# My harlequin Rasboras keep jumping out of tank?



## Deisler

Hi All,
Recently set up a new 60P, with Eheim 2215 and CO2 set. A fully planted (mainly HC + Hairgrass) Iwagumi (with quite a few big Seiryu Stones). Plants seem to be doing fine.

The tank completed cycling a few days ago, so I decided to add some fish. I got 10 Harlequin rasboras, and properly acclimate them (I suppose...). 

Day one: They are extremely shy (I never had Harlequin Rasboras before). When I walk by or even a tiny vibration to the stand will frighten them and they will just swimming like bullets in the tank (some of them can jump out of the water, and some try to dig into the substrate). When I am further away from the tank (>2m), they are schooling just fine.

Day 2: nothing changed, so I started worrying about them. Then don't eat any flakes, or small particle food.

Day 3: I found one rasbora jumped out when I do water change, then I checked the back of the stand and found one dead there (already dry). Since then, I've found fish jumping out of tank at least three times. 

I am 100% sure that they are doing ok when they cannot see me. But when they can, they just want to escape, and some unfortunately jumped out of the tank. 

Anyone has any idea of why they did that? If this continues, I think I have to return them back to fish store. I don't want them died this way..... 

Thanks a lot in advance!

Regards
D


----------



## Ryan Thang To

when I had harlequin they was never shy but they do jump a lot. I had to give them away as my tank had no lid


----------



## GlassWalker

I have the closely related Trigonostigma hengeli (may be called copper harlequins, but I've also seen that common name used with others too). I lost a few to jumping too, and that was with a lid! There were some gaps in the lid, and I guess they found them. I had to block them off manually, before I later moved them to a bigger closed lid tank. I think the only solution is to have a barrier. Look up the Simply Aquaria DIY mesh lid. It can be cut to size and has a low impact on light and visuals.


----------



## Deisler

Thanks guys for your replies. 

So if they are so jumpy, or so afraid of people, why are they so popular in planted tank? 

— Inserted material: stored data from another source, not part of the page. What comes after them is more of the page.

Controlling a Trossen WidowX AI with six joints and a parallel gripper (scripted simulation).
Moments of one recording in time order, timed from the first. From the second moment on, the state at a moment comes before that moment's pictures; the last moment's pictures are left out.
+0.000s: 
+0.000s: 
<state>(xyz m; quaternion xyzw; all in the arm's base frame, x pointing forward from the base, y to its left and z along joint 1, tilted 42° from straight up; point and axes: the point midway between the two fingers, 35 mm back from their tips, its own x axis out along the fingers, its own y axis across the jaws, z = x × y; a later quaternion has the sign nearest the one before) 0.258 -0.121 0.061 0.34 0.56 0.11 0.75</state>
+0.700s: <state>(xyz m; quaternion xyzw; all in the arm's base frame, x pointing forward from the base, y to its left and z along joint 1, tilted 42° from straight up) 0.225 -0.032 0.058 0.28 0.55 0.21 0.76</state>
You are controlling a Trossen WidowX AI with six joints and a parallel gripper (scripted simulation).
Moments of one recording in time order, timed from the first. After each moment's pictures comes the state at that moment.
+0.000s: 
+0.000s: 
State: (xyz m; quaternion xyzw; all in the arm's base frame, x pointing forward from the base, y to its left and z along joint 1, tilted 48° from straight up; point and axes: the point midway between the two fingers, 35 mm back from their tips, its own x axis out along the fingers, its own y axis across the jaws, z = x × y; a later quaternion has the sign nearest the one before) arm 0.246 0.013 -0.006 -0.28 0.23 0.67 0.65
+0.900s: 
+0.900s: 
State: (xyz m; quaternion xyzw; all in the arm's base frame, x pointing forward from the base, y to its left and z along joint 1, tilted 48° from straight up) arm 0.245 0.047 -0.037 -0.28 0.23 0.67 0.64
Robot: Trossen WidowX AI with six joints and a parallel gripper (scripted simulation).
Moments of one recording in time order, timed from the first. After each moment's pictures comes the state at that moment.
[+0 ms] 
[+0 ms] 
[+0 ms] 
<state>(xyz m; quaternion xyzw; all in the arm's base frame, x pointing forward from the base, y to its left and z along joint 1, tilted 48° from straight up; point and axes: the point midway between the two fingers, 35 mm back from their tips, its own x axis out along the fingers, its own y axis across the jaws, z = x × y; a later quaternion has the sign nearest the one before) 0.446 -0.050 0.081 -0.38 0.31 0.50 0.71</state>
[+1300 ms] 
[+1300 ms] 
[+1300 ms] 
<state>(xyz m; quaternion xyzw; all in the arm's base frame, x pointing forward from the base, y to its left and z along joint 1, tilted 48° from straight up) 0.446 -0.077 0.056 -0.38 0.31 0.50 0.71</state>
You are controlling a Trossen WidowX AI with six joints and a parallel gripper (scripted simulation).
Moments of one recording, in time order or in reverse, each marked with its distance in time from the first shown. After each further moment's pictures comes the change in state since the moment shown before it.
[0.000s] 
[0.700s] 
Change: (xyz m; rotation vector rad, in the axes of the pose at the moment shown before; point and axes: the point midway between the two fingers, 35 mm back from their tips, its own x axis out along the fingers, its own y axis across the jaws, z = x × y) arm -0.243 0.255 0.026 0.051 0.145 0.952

I can't even get close to the tank to see them!


----------



## Martin in Holland

After a while they will get use to people, but that doesn't help much at the moment...maybe for the time being you could put up some kind of barrier (make the sides higher or as mentioned above with a net/mesh).


----------



## ltsai

Agreed with Martin. They will get tamer and not so jumpy after a while.


----------



## candymancan

How about you get a lid for your tank ?  I don't understand why people don't use lids...   Id have a ton of dead fish if my tanks didn't have lids..


----------



## Martin in Holland

candymancan said:


> How about you get a lid for your tank ?  I don't understand why people don't use lids...   Id have a ton of dead fish if my tanks didn't have lids..


No lid on a tank gives it another dimension, I love to have a look at my tanks from above, but indeed you will suffer some dead fish or shrimp now and then.


----------



## Nick potts

candymancan said:


> How about you get a lid for your tank ?  I don't understand why people don't use lids...   Id have a ton of dead fish if my tanks didn't have lids..



There are reasons for not having a lid, my next tank won't have one as i want my scape to come out of the water.

As for the jumping fish, i suffered a few lost fish when i started my current tank, 3 lemon tetra's, there is a lid but it has small feeding gaps in the corners, every time the lights go out the fish go crazy, hit the side of the tank and rocket up the corner and out  i have fixed it by plugging the gap with floss but it looks ugly


----------



## Lindy

you have no cover for your fish to hide in or feel that they have a safe place to go too so they are panicking when you approach the tank.


----------



## GHNelson

Try some floating plants.....this may help!
Cheers


----------